= Directions =
The records below are made of lines; count those holding the word "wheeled" and give the number only.

= Supplied entries =
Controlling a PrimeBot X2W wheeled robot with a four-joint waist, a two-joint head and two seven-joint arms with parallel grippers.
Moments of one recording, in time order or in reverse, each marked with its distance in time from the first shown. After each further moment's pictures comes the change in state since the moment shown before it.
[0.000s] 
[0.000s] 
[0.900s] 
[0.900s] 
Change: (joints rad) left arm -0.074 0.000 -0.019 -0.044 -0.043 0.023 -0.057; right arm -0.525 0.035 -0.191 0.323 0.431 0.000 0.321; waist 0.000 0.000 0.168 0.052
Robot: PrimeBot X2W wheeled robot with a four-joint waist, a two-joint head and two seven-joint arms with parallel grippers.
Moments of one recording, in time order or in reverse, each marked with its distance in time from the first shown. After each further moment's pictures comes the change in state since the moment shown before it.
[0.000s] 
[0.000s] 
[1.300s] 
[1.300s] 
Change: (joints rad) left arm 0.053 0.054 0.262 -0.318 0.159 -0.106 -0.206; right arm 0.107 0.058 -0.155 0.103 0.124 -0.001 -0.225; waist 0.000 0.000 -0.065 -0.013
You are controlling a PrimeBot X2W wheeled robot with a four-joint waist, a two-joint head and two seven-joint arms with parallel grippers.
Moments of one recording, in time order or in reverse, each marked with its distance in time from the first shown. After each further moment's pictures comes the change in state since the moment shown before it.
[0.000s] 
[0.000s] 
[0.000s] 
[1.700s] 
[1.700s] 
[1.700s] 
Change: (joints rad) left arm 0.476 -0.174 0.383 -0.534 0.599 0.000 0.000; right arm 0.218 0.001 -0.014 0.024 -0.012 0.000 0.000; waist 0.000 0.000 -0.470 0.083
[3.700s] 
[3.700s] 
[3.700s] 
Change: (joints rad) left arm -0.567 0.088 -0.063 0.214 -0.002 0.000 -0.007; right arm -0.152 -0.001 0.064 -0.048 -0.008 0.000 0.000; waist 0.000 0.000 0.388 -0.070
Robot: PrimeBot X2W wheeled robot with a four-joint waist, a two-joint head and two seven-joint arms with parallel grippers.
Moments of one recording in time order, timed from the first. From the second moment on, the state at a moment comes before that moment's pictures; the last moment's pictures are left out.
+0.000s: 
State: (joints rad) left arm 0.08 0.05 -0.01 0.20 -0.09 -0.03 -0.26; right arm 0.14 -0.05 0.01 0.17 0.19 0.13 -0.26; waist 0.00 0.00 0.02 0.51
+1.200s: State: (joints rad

= Task solution =
4